PROBLEM TO SOLVE: Each line of the data holding "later" should be found and copied.

=======

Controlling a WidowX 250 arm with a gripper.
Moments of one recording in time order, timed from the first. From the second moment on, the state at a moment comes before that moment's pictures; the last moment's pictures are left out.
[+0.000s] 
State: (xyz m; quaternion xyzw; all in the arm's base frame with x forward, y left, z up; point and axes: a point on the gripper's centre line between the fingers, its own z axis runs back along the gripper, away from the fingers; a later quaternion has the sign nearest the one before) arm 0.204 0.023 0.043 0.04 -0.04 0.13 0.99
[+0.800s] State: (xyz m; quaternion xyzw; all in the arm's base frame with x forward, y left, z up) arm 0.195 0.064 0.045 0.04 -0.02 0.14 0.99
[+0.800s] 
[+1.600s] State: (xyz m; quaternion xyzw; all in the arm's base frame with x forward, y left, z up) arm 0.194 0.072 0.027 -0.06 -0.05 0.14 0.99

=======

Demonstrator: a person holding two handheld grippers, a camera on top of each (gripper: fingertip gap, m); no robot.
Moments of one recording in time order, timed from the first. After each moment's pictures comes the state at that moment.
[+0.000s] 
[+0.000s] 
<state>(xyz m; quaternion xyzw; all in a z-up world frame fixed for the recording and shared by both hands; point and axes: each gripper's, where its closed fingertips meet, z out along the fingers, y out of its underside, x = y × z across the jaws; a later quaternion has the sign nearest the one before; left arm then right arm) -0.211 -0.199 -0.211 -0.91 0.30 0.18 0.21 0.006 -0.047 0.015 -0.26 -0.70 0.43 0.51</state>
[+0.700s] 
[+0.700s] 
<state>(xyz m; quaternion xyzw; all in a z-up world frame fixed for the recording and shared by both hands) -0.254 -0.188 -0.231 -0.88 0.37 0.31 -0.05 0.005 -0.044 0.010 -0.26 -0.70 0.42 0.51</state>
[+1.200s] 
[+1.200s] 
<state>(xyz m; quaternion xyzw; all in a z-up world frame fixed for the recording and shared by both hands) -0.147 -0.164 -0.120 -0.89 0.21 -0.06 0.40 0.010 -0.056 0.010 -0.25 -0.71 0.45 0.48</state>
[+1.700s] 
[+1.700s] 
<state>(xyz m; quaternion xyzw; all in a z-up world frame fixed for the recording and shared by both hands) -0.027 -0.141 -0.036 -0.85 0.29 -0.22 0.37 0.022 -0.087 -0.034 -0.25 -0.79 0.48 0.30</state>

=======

RESULT FOR THIS TASK:
State: (xyz m; quaternion xyzw; all in the arm's base frame with x forward, y left, z up; point and axes: a point on the gripper's centre line between the fingers, its own z axis runs back along the gripper, away from the fingers; a later quaternion has the sign nearest the one before) arm 0.204 0.023 0.043 0.04 -0.04 0.13 0.99
<state>(xyz m; quaternion xyzw; all in a z-up world frame fixed for the recording and shared by both hands; point and axes: each gripper's, where its closed fingertips meet, z out along the fingers, y out of its underside, x = y × z across the jaws; a later quaternion has the sign nearest the one before; left arm then right arm) -0.211 -0.199 -0.211 -0.91 0.30 0.18 0.21 0.006 -0.047 0.015 -0.26 -0.70 0.43 0.51</state>

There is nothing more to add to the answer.